NethSecurity logs can support audit reconstruction and incident analysis. Organizational processes such as change approval, periodic review, incident classification, and evidence preservation remain the responsibility of the organization operating the firewall.
Current limitations
- NethSecurity does not currently provide a full local RBAC model for web administrators.
- A dedicated local read-only administrator role is not currently available.
- Administrative users should therefore be assigned only to trusted operators.
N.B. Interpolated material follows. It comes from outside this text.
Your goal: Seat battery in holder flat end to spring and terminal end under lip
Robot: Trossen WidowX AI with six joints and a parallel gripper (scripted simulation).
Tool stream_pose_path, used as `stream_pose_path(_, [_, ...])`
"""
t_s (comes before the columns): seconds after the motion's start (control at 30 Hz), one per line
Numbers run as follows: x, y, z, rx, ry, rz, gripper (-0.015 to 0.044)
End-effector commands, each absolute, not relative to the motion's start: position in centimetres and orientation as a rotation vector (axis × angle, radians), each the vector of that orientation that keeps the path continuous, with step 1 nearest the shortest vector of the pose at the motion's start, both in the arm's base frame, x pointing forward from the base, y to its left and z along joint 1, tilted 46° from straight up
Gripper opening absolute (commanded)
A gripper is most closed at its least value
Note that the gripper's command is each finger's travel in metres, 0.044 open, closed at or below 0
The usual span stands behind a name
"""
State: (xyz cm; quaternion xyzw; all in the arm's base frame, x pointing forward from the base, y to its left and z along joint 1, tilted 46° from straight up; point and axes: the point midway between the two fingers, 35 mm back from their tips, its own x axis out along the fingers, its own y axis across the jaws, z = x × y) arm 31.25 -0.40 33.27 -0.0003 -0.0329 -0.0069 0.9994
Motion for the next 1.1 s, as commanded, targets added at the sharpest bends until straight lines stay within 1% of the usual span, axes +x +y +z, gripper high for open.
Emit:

- Some log entries may require correlation with configuration commit logs or related service logs.
- An authorization event means that the API request was allowed, but related logs should be checked to confirm the final effect of the operation.
- Not every log entry necessarily contains the same fields.
- Local in-memory logs may be lost after reboot or rotation unless persistent storage or remote forwarding is configured.
For long-term audit requirements, use remote log forwarding or Cloud Log Manager in addition to local logs.